Supplied data:
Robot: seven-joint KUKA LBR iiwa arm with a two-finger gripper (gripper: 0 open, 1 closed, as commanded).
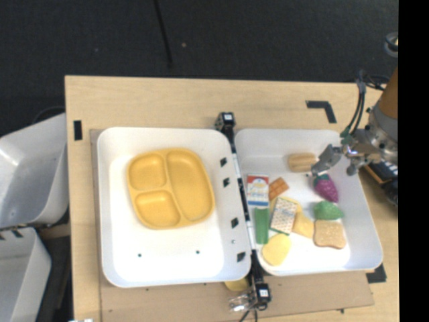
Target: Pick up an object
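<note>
**End effector poised over the right bin's far corner**

The wooden desk [167, 99] carries two shallow white bins side by side. The left bin [120, 247] holds a yellow divided tray [171, 188], which lies flat with three compartments and sits toward the bin's upper middle. The right bin [362, 247] holds a cluster of small toy food items, mostly gathered in its lower left half.

The grey arm [382, 123] enters from the right edge and reaches over the right bin's upper right part. Its end effector [327, 163] hangs near the bin floor, with grey fingers [328, 157] pointing toward the left; whether they are spread or closed I cannot tell, and nothing is visibly between them.

Just left of the end effector lies a tan bread roll [301, 161]. Just below it lies a purple eggplant-like piece [327, 188], close to the fingertips but contact cannot be judged. Under that sit a green leafy piece [328, 210] and a brown toast slice [330, 234], touching one another. Toward the bin's left wall stand a white and red carton [257, 190], a long green piece [261, 225], a speckled cracker box [283, 215], an orange piece [278, 187] and a yellow lemon-like piece [276, 249] nearest the front rim.
</note>
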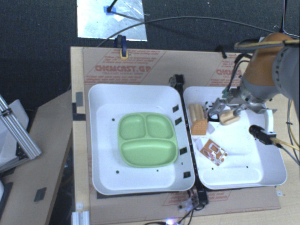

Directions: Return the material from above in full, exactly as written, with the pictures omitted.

Expected answer:
Robot: seven-joint KUKA LBR iiwa arm with a two-finger gripper (gripper: 0 open, 1 closed, as commanded).
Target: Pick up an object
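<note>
**End effector poised over the right bin's far corner**

The wooden desk [167, 99] carries two shallow white bins side by side. The left bin [120, 247] holds a yellow divided tray [171, 188], which lies flat with three compartments and sits toward the bin's upper middle. The right bin [362, 247] holds a cluster of small toy food items, mostly gathered in its lower left half.

The grey arm [382, 123] enters from the right edge and reaches over the right bin's upper right part. Its end effector [327, 163] hangs near the bin floor, with grey fingers [328, 157] pointing toward the left; whether they are spread or closed I cannot tell, and nothing is visibly between them.

Just left of the end effector lies a tan bread roll [301, 161]. Just below it lies a purple eggplant-like piece [327, 188], close to the fingertips but contact cannot be judged. Under that sit a green leafy piece [328, 210] and a brown toast slice [330, 234], touching one another. Toward the bin's left wall stand a white and red carton [257, 190], a long green piece [261, 225], a speckled cracker box [283, 215], an orange piece [278, 187] and a yellow lemon-like piece [276, 249] nearest the front rim.
</note>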

There is no more to this exercise.